─── Collected data

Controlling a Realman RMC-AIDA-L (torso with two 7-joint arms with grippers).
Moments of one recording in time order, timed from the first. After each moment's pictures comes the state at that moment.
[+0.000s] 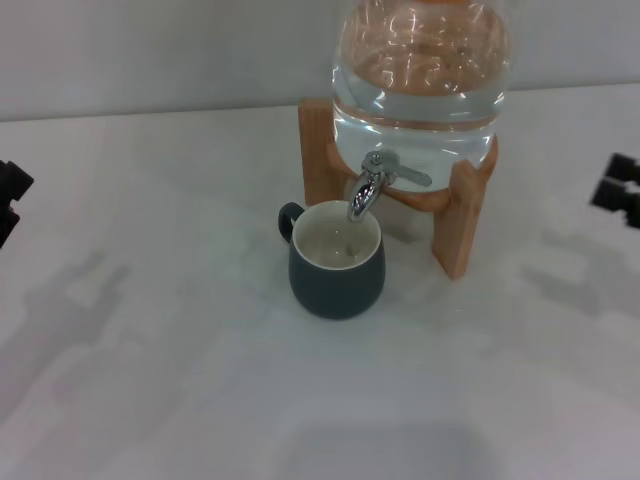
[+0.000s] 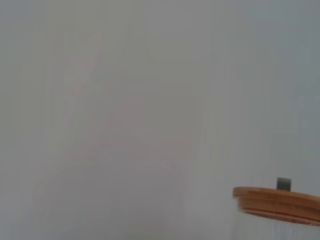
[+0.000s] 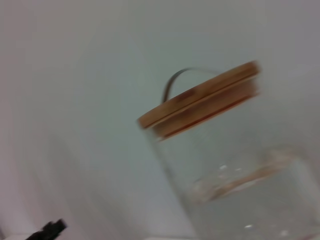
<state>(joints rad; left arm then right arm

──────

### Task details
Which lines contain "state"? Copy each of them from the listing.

### Reply to the exercise
Moments of one recording in time order, timed from the first. After each moment's pictures comes the state at that moment.
<state>(joints rad; left arm then right arm

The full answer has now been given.